Three Places You Must Visit in Bogota, Colombia

Three Places You Must Visit in Bogota, Colombia

Bogota, the largest city in Colombia, is full of exciting places, and among them are the three main attractions for visitors:the Museo de Oro (Gold Museum), Monserrate and the Salt Cathedral of Zipaquirá. What is special about them?

The number of foreign visitors flocking to Colombia has been consistently increasingly every year with Bogota welcoming more foreign visitors than any other city in the country. Often referred to as the "Athens of South America", Bogota has 58 museums, more than 150 art galleries, over 150 national monuments, 75 sports and attraction parks, 45 stage theaters, and 33 library networks. The city has a tremendously lively nightlife that comes with compelling tourist sites and restaurants. Bogota's more than 500 hotels also boast a number of hotels from the top global hotel chains.

Salt Cathedral of Zipaquirá

Located near the town of Zipaquirá (about 30 miles from Bogota), Zipaquirá Salt Cathedral is an alluring Roman Catholic church built underground within the tunnels of a salt mine that is about over 650 feet underground. To travel to Zipaquirá Salt Cathedral, you can go by car, bus, or the Tren Turistico de la Sabaca (Savanna tourist train).

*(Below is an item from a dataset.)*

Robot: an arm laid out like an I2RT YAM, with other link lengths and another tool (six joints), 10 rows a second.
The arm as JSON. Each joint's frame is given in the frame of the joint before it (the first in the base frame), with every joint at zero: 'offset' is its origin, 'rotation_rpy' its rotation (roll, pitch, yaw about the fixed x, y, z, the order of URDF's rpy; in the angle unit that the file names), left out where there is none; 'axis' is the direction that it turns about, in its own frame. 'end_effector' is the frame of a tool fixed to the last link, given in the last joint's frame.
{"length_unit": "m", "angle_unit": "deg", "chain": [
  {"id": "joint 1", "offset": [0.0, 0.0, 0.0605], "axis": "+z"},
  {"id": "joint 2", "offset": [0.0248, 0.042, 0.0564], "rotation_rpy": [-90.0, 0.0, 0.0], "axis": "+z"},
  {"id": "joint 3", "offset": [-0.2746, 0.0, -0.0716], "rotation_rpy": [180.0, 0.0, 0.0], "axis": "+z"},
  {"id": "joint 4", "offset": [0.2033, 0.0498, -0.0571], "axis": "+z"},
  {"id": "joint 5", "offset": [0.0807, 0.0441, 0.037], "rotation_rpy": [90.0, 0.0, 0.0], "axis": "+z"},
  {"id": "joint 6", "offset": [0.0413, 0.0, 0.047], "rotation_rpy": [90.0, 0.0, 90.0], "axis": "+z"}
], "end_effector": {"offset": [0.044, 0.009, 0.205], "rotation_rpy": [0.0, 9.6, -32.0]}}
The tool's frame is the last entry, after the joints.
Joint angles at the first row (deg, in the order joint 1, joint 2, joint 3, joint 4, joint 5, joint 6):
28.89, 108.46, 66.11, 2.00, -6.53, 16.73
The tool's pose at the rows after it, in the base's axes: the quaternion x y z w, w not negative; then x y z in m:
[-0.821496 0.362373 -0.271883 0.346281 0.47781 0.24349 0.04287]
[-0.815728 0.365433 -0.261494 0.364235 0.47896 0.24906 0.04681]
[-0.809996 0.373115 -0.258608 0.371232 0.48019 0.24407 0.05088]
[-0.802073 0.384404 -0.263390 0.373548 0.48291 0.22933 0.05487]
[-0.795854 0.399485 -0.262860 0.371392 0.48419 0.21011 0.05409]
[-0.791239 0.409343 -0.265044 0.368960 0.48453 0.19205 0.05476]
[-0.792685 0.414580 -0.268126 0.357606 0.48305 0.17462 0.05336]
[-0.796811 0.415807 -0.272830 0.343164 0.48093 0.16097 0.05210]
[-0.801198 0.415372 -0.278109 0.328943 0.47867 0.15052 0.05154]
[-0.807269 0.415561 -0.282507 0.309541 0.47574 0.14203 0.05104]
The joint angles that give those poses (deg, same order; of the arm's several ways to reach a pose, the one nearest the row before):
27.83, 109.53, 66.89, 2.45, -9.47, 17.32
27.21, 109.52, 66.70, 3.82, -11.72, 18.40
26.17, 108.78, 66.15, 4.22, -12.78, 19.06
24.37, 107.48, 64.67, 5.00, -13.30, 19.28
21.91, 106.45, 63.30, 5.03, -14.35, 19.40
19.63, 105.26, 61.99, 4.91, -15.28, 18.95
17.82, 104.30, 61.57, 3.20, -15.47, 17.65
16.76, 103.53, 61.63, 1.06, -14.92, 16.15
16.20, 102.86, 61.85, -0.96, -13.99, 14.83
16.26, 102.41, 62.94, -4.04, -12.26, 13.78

The Zipaquirá Salt Cathedral belongs to a larger complex including "Parque de la Sal" (Salt Park), as well as a museum of geology, mineralogy, mining, and natural resources.

Inaugurated in August 1954, the Salt Cathedral was dedicated to Our Lady of Rosary, the patron saint of minors. The church reportedly has a maximum capacity of 8,000, consisting of three naves. In 1991, a new cathedral was built, located about 200 feet under the older cathedral. Opened in 1995, the new cathedral also three naves.

Museo de Oro (Gold Museum)

Museo de Oro is the best known museum in Bogota. The museum is home to a large selection of pre-Columbian gold work, which is reportedly the largest collection in the world. You can view it in exhibition rooms located on the second and third floors of the museum.

The Gold Museum has a collection of 55,000 pieces, with about 6,000 pieces on display. Many of the exhibits in the museum come with bilingual descriptions, Spanish and English.

Upon entering the museum, you will find yourself in a store. The Balsa Restaurant, and the San Alberto Café located on the first floor of the museum. . On the second and third floor, exhibits come in four exhibition galleries:

  1. The Working of Metals gallery – displays mining and manufacturing techniques utilized by ancient metallurgists.
  2. People and Gold in pre-columbian Colombia – describes how and in what contexts people incorporated metals as part of their political and religious organization.
  3. Cosmology and Symbolism – demonstrates mythical subjects, shamanism, and the symbology of metals.
  4. The Offering – portrays an array of rituals and ceremonies at which offerings were made.
  5. The Exploratory. Interactive room that promotes the diversity and the meaning of the heritage that the Museum preserves

The museum offers free one-hour tours Tuesday through Saturday (11am and 4pm; in Spanish and English), which showcases various parts of the museum. Audio guides are also available in Spanish, English, and French.

Monserrate

Rising in the background of the aforementioned major attractions lies Monserrate, a mountain that dominates the city center in Bogota. With the height of over 10,000 feet above sea level, Monserrate has a church that was built in the seventeenth century with a shrine that is devoted to "El Señor Caído" (the Fallen Lord). Additionally, the mountain summit also contains restaurants, souvenir shops, and various smaller tourist facilities. You can either take a cable car, a funicular (cliff railway), or simply climb the mountain via a pathway to enjoy the spectacular views Monserrate offers.

The history of Monserrate can be traced back to mids-17th century, when Cofradia de la Veracruz (the Brotherhood of Veracruz) started using Monserrate's hilltop, then referred to as the Snow hilltop, for religious celebration. Permission to build a small religious retreat was granted on the mountaintop in 1650. The hermitage retreat was named after Monserrate's Virgen, Morena whose sanctuary is located in Catalonia, near Barcelona.

As more and more people flocked to the sanctuary to see the statue of Jesus, rather than the matron saint of Monserrate. By the nineteenth century, the Fallen Lord statue's popularity had grown substantially, resulting in the Sculpture to the Virgin of Monserrate being replaced with the Fallen Lord's. Nevertheless, Monserrate still remains the name of the mountain to the present time.